◆ **AIM OF THE EXERCISE**: In the listing below, locate the line containing "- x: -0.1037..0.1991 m" and the line containing "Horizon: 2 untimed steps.". Output both of them and every line between, exactly as written, and nothing more.

◆ **SUPPLIED DATA**:
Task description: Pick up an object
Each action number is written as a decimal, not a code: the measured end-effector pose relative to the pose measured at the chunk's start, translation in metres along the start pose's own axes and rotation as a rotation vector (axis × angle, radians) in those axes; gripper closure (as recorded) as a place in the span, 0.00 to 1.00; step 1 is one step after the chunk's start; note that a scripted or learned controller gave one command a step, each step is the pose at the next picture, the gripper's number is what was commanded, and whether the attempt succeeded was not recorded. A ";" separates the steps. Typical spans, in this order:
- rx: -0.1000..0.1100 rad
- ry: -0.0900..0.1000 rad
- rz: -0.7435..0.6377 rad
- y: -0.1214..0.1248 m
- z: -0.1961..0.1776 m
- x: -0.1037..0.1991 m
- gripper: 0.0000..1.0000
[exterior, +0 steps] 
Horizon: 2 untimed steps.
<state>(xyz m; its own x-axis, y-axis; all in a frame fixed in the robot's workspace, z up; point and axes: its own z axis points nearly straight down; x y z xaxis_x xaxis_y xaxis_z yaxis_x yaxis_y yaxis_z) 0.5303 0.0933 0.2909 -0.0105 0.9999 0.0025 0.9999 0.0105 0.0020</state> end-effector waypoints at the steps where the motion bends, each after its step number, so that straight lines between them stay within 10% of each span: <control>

◆ **TASK ANSWER**:
- x: -0.1037..0.1991 m
- gripper: 0.0000..1.0000
[exterior, +0 steps] 
Horizon: 2 untimed steps.

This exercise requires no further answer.